'Kenya can be bridge between East and West': Ruto tells China amid tension with US

'Kenya can be bridge between East and West': Ruto tells China amid tension with US

President William Ruto (C) poses for a photo after delivering a lecture at Peking University in Beijing on April 23, 2025, during his State visit to China. | PHOTO: PCS

President William Ruto on Wednesday praised his State visit to China as symbolic and akin to his May 2024 trip to the United States.

Amid the ongoing trade wars between Beijing and Washington and larger East-West tensions, Ruto, who has maintained that Kenya is "neither facing east nor west" but is "facing forward" in its approach to foreign policy and economic partnerships, said Nairobi can serve as a bridge between the regions.
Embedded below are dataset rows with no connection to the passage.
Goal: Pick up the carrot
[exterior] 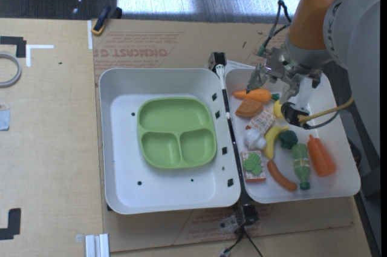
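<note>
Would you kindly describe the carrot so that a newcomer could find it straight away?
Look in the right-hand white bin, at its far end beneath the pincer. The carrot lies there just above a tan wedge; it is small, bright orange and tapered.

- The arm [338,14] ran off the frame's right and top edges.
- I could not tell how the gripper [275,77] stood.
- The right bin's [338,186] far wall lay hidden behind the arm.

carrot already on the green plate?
No, the carrot lies in the right bin, under the end effector; the green plate sits in the left bin.
</note>
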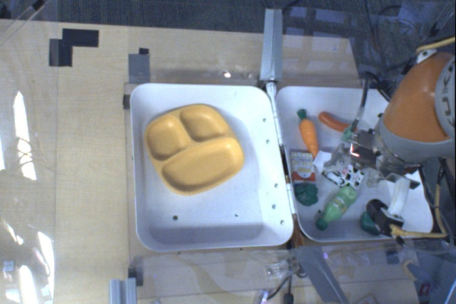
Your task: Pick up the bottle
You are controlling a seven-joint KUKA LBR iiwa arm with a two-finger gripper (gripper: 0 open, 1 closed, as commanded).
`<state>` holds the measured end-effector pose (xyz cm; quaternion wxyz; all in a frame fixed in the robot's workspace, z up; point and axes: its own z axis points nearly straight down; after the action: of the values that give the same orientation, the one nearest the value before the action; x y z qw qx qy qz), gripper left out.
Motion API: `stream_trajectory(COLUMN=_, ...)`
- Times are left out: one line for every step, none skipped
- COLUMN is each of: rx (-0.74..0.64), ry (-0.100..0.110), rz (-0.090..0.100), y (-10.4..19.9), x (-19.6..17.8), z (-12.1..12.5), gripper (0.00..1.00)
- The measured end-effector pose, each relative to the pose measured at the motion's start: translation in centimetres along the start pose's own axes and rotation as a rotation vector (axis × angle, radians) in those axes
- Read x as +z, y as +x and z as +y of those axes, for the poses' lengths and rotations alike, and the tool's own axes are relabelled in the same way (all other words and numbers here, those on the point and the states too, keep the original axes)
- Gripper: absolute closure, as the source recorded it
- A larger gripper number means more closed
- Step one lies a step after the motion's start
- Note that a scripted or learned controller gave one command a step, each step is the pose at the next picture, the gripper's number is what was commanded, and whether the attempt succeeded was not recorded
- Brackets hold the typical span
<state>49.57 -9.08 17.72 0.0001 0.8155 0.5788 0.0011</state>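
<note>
The light is bright and even, falling from above; the left bin (206, 231) glows white with a soft grey shadow along its near wall; the yellow tray (194, 149) casts only a faint shadow on its near side; a clear panel (25, 146) at the left carries pale streaks of glare; a small bright glint sits on the far rim between the bins; the far floor is dimmer; focus is slightly soft throughout, softest at the right around the arm (424, 110).

Two white bins (206, 238) sit side by side. One yellow divided tray (194, 148), one green bottle (336, 204), one carrot (308, 133), one sausage (333, 121).
</note>
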Motion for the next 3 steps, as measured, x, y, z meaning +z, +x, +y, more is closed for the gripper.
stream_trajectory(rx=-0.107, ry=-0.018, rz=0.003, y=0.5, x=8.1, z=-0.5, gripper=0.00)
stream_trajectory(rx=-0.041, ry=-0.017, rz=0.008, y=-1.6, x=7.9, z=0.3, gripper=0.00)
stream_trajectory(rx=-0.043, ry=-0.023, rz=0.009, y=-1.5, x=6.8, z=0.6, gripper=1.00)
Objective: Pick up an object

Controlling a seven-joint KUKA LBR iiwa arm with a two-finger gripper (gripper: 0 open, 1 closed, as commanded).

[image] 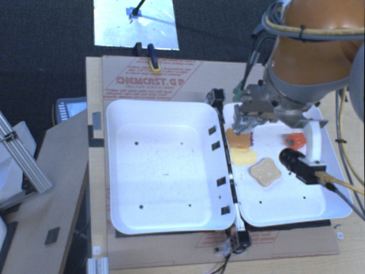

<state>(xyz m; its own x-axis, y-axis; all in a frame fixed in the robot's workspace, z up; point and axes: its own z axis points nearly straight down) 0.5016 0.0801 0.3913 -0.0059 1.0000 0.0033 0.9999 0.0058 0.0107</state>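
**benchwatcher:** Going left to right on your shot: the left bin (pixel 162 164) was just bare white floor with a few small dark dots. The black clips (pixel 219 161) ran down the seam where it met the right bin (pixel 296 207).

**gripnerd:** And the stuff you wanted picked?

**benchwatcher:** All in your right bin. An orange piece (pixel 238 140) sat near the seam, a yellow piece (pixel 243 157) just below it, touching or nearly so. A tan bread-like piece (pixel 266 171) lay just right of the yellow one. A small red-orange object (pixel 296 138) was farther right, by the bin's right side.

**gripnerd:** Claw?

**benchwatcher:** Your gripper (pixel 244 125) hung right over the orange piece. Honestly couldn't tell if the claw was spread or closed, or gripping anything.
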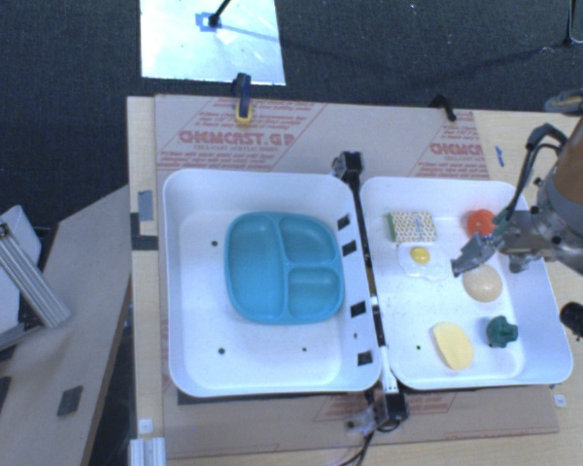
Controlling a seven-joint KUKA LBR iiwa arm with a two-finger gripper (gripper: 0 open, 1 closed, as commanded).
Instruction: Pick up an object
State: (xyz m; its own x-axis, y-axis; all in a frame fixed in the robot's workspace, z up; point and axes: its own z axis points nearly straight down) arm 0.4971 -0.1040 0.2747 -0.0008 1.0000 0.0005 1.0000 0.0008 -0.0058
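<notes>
The right bin (539, 362) holds several small objects. A green-speckled square (410, 226) lies at its back, with a fried-egg toy (421, 257) just in front of it. An orange-red piece (479, 221) sits at the back right. A beige rounded lump (483, 285) lies mid-right, a yellow oval (453, 345) near the front, and a dark green piece (501, 332) to its right. My gripper (471, 255) reaches in from the right and hangs over the bin, between the orange-red piece and the beige lump and close above the lump. I see nothing held in it.
The left bin (189, 357) carries a blue divided plate (282, 267). A black-clipped divider (360, 260) runs between the two bins. The grey arm (568, 202) crosses the right bin's right rim. A metal sheet (209, 27) lies beyond the bench.
</notes>
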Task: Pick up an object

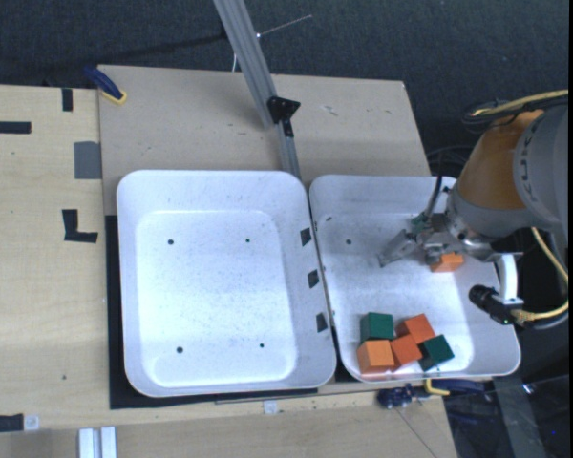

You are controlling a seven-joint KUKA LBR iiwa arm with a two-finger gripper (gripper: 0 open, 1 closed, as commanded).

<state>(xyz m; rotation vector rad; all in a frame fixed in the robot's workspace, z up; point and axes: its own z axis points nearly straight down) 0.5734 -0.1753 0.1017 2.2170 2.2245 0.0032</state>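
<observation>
Camera view: a small orange block (448, 262) sits at the end of the gripper (437, 254), in the upper right part of the right bin (363, 198), close under the grey arm (544, 175) with its orange band (492, 175). The block lies against the gripper's dark hardware, but the fingers there are small and blurred, so it cannot be told whether they are released or clenched, nor whether the block sits between them or merely beside them. It is likewise unclear whether the block rests on the bin floor or is lifted off it. A grey pointed part of the gripper assembly reaches left from the block toward the middle of the bin. Well apart from this, near the front edge of the same bin, a cluster of blocks lies packed together: a green block (376, 326) at the upper left, an orange block (418, 328) just beside it, a larger orange block (375, 355) at the front left, another orange piece (405, 350) touching it, and a dark green block (437, 350) at the right end. The left bin (134, 198) stands just beside the right bin, their rims meeting along the middle. Both rest on a pale wooden bench (38, 256). A grey metal bar (248, 46) runs at a slant from the top down to the junction of the bins.
</observation>
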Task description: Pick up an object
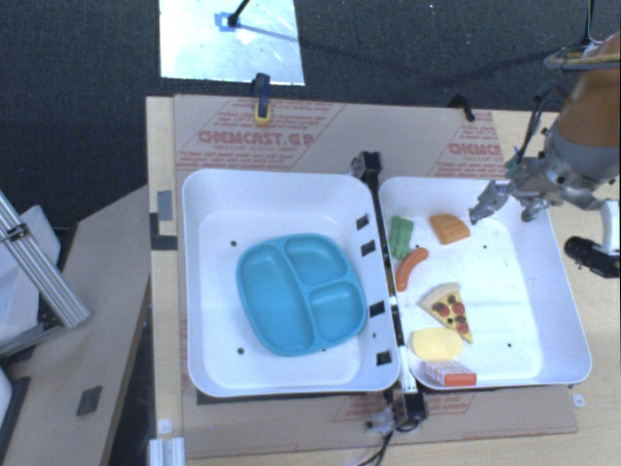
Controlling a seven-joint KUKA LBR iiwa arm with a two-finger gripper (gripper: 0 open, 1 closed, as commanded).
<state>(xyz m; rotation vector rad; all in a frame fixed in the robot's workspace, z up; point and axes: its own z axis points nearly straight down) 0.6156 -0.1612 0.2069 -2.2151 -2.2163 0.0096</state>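
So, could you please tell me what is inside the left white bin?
The left bin holds a blue divided tray with three compartments, nothing visible in them. Whatever lies beneath the tray is covered.

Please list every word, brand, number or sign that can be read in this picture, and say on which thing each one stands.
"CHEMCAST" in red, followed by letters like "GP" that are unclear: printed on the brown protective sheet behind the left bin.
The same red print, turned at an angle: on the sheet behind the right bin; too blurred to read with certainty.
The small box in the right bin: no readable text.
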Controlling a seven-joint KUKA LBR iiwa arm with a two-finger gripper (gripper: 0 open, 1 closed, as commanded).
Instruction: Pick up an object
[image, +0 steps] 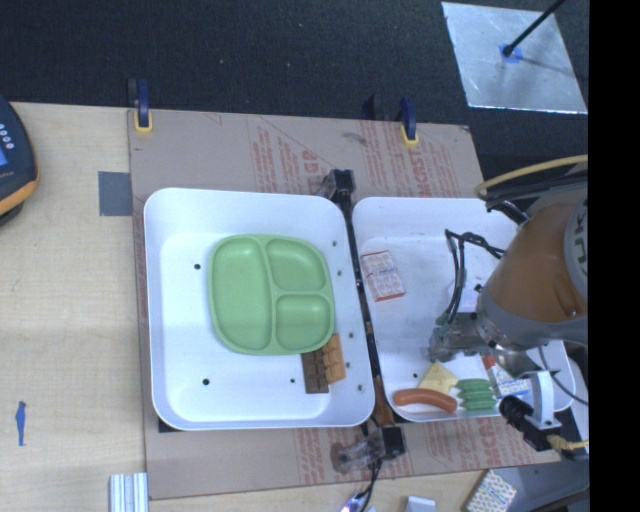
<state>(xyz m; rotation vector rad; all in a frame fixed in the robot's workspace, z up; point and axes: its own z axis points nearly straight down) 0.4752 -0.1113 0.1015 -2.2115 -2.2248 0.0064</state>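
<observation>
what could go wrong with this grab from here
The gripper hangs just above a tight cluster at the right bin's near edge: yellow wedge, hot dog and green piece. It may nudge them apart or close on two. They sit near the bin wall, which could block a finger.

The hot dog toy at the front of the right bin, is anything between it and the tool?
Nothing visible blocks it. The hot dog lies exposed by the right bin's front wall, with a yellow wedge and a green piece close beside it. The tool sits just behind them, its tips hard to make out.
</observation>
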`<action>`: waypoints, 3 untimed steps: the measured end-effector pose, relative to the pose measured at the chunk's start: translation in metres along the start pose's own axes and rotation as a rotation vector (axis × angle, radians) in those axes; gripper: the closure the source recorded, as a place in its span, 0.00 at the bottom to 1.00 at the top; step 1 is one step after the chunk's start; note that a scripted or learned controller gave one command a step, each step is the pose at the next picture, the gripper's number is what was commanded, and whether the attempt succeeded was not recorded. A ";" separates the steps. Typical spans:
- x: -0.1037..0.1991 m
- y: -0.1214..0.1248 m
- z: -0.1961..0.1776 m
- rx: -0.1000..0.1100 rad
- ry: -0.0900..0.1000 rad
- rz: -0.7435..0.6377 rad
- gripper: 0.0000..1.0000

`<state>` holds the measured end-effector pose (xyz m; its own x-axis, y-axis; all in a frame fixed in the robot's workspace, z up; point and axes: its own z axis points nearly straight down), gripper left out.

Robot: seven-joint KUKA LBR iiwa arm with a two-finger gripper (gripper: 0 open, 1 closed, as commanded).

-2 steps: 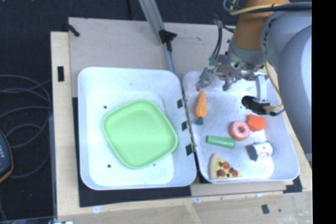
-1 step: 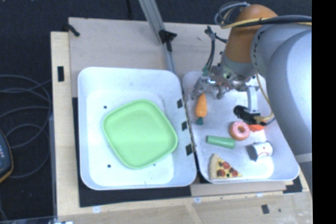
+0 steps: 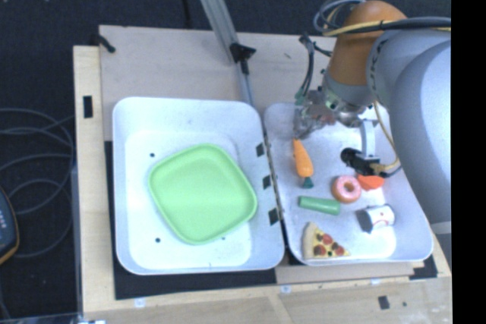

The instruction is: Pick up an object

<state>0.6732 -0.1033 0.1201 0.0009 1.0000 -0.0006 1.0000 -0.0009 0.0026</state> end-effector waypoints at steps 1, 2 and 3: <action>-0.006 -0.002 -0.062 -0.003 0.000 0.000 1.00; -0.006 0.000 -0.115 -0.003 0.000 -0.001 1.00; -0.007 -0.001 -0.081 0.004 -0.001 0.000 1.00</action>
<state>0.6720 -0.1104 0.2008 0.0009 1.0000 -0.0011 1.0000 -0.0009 -0.0018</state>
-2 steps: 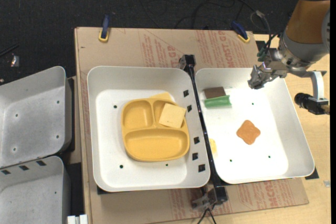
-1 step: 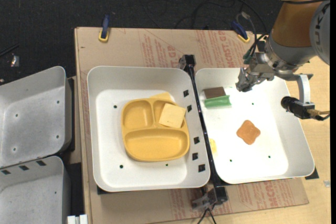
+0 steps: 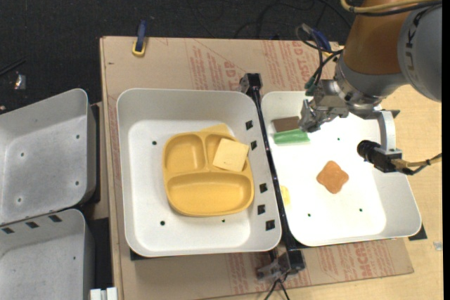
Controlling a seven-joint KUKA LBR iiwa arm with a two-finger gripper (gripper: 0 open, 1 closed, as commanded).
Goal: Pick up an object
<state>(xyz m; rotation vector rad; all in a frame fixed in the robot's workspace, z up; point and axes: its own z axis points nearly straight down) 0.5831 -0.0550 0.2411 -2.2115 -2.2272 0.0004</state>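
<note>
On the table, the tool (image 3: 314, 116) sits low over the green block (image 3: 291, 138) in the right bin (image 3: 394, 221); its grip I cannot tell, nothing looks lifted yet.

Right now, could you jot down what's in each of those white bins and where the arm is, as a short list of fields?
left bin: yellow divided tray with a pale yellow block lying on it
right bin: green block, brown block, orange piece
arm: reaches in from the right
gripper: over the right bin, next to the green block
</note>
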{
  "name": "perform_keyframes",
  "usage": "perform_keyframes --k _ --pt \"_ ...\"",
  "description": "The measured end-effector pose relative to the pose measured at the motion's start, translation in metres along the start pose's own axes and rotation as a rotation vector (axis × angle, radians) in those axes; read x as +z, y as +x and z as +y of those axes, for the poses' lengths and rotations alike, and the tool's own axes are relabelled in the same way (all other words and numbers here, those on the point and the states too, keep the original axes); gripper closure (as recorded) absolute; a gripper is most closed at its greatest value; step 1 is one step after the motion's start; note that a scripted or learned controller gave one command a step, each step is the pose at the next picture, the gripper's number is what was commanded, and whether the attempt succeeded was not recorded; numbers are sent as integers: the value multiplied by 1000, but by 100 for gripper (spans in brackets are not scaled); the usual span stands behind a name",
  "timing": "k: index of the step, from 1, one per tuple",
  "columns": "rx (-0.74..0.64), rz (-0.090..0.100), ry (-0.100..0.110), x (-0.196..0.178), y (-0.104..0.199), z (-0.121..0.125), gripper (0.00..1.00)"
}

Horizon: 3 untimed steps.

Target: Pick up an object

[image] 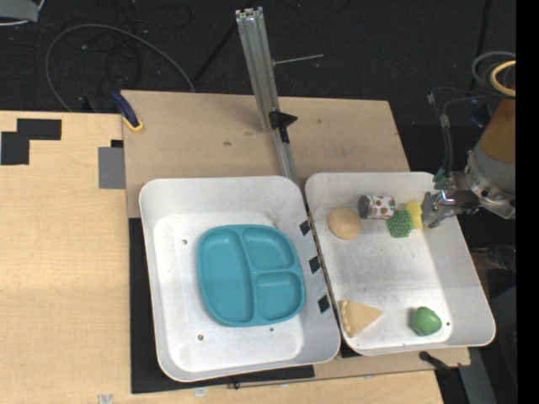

“This visit, as the first African state visit to China this year, mirrors my 2024 visit to the United States, the first African state visit there in over 15 years. Perhaps, symbolically, Kenya can serve as a bridge between East and West, North and South, in an era of deepening geopolitical tensions,” he said in a lecture at Peking University in Beijing.

Ruto’s four-day China trip at the invitation of President Xi Jinping focuses on Beijing’s investment in Kenya's infrastructural projects, deepening trade relations, and regional peace.

On top of the Asian country’s infrastructure development and financial lending, it is Kenya's largest trading partner and the biggest source of imports. Kenya is, meanwhile, China's biggest trading partner in East Africa.

Ruto on Wednesday said Kenya and China are not just trade partners but “co-architects of a new world order.”

“One that is fair, inclusive, and sustainable. Let us measure our success not just in GDP growth or trade volumes, but in how many lives we uplift, how many futures we secure, and how much dignity we restore,” he said.

“Let this be our shared legacy: that China and Africa, through trust, vision, and partnership, helped build the foundation for a 21st-century multilateralism that serves all humanity,” Ruto added, referencing his calls for reforms in the international lending system of Western development finance institutions (DFIs) such as the U.S.-headquartered World Bank and the IMF, which he has repeatedly criticised as “unfair” to poor nations.

Early this month, Kenya terminated a 1.3-billion-euro (Ksh.190 billion) Nairobi-Nakuru highway expansion deal with a French consortium and turned to a Chinese contractor instead.

In March, Ruto's government and the IMF agreed to ditch the ninth and final review of its current lending programme, which was set to expire this month. Some $800 million was still left from the programme that started in April 2021.

Ruto’s trip comes against the backdrop of escalating trade tariff wars between the U.S. and China after President Donald Trump imposed taxes of up to 145 per cent on Chinese imports early this month.

China has hit back with a 125 per cent tax on American products, and the war between the world's two largest economies is expected to affect other nations.